Provided entries Block Start

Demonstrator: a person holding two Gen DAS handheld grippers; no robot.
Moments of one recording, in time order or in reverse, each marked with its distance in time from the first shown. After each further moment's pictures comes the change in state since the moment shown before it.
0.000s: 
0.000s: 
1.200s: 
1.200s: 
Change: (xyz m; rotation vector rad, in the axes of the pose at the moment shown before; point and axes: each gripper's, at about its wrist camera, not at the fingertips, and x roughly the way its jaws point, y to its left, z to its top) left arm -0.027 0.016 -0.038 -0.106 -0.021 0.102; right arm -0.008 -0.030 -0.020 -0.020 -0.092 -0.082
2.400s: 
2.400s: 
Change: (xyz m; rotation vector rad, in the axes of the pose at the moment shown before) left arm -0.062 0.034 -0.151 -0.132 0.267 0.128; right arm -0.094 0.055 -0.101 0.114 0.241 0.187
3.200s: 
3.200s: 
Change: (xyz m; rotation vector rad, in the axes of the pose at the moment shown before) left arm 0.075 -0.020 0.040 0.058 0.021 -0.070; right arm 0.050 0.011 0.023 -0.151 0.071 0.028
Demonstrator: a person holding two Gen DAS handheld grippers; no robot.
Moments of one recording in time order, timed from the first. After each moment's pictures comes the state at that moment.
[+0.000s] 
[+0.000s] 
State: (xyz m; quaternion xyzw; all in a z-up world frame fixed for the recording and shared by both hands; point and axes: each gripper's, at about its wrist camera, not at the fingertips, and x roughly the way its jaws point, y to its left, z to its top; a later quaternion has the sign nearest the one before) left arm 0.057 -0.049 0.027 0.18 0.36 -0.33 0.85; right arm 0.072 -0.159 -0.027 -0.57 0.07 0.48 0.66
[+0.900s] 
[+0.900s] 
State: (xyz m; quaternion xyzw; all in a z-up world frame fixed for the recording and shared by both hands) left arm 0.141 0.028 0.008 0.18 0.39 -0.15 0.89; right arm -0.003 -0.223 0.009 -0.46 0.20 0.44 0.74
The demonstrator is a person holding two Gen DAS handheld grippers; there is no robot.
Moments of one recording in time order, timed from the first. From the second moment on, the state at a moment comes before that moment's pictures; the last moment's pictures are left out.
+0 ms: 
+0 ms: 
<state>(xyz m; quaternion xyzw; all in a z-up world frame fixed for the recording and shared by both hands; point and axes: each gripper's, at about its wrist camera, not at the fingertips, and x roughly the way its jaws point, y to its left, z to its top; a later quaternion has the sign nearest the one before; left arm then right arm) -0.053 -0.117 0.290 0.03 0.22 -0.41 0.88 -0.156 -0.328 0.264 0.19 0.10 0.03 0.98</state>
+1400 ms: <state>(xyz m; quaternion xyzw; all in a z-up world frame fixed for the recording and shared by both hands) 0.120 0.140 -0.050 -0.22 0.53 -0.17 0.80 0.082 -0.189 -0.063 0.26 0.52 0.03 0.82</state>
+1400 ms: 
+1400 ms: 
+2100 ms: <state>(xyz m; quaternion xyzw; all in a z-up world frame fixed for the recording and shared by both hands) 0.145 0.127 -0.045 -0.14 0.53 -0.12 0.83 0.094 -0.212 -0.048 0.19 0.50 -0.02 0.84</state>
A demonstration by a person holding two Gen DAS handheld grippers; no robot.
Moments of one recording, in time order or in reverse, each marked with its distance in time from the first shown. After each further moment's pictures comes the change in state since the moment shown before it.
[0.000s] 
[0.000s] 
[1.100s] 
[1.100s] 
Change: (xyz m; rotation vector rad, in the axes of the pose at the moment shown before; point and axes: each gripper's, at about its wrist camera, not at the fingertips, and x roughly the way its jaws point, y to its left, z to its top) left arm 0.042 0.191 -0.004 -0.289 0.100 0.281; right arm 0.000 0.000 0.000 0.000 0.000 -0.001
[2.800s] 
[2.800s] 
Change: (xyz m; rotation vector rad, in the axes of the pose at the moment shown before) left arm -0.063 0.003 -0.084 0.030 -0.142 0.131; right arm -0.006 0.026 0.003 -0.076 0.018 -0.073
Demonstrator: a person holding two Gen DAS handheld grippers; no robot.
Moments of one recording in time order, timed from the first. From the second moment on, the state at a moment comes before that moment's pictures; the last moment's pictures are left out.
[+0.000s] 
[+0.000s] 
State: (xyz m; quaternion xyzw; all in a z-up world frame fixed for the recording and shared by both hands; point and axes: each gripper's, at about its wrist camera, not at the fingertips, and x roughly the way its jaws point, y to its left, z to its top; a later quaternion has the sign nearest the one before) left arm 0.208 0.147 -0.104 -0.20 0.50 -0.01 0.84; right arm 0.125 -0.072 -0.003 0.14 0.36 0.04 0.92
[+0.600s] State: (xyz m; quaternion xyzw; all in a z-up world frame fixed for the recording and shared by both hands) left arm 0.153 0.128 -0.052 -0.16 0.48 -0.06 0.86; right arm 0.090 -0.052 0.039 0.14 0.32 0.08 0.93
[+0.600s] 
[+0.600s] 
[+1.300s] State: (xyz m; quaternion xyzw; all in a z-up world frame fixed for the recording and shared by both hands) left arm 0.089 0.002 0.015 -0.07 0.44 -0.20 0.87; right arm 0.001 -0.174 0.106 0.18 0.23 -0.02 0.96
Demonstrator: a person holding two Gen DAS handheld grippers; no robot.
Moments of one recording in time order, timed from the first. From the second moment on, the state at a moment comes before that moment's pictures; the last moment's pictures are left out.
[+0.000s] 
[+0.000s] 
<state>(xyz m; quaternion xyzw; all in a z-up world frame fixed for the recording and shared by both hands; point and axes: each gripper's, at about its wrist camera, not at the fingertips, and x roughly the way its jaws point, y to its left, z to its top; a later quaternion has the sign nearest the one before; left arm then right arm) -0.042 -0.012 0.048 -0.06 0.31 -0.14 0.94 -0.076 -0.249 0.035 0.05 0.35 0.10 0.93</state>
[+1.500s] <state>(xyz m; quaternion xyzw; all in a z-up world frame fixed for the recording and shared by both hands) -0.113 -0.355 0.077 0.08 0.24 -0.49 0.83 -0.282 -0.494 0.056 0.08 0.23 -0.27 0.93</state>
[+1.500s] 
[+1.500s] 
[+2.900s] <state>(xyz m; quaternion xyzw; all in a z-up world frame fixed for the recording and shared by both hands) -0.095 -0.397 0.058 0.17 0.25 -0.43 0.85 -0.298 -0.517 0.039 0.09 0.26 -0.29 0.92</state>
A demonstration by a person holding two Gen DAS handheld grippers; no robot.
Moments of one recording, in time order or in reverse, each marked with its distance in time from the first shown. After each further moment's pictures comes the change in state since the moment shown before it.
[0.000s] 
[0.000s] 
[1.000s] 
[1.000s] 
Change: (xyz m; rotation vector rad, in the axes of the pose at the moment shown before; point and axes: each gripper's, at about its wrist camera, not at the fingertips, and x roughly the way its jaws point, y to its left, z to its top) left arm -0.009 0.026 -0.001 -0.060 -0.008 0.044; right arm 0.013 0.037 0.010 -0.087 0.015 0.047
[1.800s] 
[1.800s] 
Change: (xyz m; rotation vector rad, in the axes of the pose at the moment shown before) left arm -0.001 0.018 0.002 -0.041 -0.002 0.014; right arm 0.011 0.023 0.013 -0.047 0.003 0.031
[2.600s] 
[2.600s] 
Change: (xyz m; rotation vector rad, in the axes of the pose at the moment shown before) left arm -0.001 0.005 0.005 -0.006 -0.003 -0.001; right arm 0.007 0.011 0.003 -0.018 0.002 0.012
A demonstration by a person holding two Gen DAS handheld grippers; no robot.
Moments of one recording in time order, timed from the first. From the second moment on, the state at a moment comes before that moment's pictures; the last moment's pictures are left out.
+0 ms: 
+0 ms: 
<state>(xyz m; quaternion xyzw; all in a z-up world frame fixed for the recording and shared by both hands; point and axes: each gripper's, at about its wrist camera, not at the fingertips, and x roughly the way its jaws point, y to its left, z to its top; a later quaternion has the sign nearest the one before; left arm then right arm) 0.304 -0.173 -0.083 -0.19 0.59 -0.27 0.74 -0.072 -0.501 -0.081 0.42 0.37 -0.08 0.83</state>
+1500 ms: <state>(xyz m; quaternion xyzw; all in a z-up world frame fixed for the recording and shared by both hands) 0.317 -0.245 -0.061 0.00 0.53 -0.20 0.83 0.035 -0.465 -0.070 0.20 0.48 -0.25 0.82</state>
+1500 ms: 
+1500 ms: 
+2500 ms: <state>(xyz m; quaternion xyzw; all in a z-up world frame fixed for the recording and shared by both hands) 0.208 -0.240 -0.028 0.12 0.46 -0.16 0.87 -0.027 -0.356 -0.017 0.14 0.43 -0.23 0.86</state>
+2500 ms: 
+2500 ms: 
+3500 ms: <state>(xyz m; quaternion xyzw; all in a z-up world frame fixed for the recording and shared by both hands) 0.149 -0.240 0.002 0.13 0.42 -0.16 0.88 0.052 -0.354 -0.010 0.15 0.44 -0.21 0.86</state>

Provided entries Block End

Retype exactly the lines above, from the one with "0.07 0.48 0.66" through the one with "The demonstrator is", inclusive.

State: (xyz m; quaternion xyzw; all in a z-up world frame fixed for the recording and shared by both hands; point and axes: each gripper's, at about its wrist camera, not at the fingertips, and x roughly the way its jaws point, y to its left, z to its top; a later quaternion has the sign nearest the one before) left arm 0.057 -0.049 0.027 0.18 0.36 -0.33 0.85; right arm 0.072 -0.159 -0.027 -0.57 0.07 0.48 0.66
[+0.900s] 
[+0.900s] 
State: (xyz m; quaternion xyzw; all in a z-up world frame fixed for the recording and shared by both hands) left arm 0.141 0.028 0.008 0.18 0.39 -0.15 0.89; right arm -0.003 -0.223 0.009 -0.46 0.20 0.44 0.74
The demonstrator is a person holding two Gen DAS handheld grippers; there is no robot.

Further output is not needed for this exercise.